╭─ DATA FOR ANALYSIS

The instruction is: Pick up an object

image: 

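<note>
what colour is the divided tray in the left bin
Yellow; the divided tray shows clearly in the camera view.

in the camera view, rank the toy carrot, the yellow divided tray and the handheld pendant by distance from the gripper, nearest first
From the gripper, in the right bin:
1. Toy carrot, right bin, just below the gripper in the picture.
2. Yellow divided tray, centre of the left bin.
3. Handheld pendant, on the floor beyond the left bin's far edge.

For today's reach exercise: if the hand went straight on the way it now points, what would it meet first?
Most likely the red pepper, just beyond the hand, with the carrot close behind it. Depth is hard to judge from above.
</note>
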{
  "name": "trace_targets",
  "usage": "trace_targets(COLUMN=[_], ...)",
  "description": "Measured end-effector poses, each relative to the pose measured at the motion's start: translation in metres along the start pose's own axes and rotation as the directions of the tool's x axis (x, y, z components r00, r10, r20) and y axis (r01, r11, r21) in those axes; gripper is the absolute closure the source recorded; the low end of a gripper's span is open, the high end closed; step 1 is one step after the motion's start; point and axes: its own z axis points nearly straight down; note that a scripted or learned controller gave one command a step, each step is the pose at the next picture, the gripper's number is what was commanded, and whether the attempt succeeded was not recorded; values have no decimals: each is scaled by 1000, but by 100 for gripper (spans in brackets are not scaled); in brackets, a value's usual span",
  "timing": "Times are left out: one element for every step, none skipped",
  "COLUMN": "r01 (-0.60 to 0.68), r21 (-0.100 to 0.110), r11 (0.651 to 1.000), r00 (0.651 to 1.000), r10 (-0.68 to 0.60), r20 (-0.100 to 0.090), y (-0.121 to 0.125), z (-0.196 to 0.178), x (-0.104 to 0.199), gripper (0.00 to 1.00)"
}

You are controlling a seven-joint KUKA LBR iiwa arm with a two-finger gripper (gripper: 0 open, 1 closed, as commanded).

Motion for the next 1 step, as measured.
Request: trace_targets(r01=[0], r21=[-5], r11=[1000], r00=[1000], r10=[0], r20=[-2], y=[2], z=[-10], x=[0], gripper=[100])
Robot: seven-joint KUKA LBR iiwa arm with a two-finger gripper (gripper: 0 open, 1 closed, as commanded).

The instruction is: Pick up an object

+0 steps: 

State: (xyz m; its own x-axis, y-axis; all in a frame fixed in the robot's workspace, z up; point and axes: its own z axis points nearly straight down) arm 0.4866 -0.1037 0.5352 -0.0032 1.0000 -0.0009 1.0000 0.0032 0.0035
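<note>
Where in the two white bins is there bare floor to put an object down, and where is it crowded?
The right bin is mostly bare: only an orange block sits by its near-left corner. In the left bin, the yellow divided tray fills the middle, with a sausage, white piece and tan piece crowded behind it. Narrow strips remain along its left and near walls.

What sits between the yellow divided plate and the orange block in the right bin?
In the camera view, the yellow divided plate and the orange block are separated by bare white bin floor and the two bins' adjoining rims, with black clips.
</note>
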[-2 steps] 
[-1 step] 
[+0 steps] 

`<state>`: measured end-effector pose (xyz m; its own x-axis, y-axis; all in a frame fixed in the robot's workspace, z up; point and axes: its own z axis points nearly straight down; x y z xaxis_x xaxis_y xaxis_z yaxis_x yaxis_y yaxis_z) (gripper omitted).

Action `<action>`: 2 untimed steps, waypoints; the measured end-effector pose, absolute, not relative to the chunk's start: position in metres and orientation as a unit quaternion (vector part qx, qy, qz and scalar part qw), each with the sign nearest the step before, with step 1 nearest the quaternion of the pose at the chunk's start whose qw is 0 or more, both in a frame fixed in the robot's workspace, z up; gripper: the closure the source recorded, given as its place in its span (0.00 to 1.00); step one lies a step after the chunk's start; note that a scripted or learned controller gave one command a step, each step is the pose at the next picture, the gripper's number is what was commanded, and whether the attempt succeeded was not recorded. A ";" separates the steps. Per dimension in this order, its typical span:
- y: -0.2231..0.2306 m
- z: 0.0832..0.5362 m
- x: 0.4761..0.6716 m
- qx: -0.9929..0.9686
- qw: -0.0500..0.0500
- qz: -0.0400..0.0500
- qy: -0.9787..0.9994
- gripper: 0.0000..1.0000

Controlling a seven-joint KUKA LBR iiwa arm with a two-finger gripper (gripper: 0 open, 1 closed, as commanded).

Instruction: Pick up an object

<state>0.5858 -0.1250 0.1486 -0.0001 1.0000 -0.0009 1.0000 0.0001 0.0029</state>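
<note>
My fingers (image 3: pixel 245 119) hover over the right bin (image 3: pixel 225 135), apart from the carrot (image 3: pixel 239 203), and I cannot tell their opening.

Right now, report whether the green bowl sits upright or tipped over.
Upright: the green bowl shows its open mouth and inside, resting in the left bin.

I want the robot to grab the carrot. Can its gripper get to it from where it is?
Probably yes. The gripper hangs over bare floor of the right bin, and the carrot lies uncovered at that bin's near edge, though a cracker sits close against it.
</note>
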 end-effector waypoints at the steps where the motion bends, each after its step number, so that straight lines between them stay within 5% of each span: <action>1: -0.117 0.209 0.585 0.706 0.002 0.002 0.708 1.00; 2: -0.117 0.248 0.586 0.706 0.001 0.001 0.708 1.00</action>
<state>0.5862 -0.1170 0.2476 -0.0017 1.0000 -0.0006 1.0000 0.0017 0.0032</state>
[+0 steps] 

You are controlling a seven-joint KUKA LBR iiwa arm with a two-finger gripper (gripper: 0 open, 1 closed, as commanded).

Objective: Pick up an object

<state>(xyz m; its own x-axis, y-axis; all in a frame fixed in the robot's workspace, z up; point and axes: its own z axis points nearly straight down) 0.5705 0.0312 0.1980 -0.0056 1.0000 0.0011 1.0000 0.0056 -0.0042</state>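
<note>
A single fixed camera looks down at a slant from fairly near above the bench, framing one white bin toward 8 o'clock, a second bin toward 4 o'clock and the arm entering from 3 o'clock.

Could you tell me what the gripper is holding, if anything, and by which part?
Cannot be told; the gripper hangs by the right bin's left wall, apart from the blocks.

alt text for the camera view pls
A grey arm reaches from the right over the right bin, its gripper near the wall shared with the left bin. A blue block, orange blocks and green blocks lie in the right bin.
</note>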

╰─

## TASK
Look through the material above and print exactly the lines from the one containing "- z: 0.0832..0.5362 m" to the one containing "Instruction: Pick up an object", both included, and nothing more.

## RESPONSE
- z: 0.0832..0.5362 m
- x: 0.4761..0.6716 m
- qx: -0.9929..0.9686
- qw: -0.0500..0.0500
- qz: -0.0400..0.0500
- qy: -0.9787..0.9994
- gripper: 0.0000..1.0000

Controlling a seven-joint KUKA LBR iiwa arm with a two-finger gripper (gripper: 0 open, 1 closed, as commanded).

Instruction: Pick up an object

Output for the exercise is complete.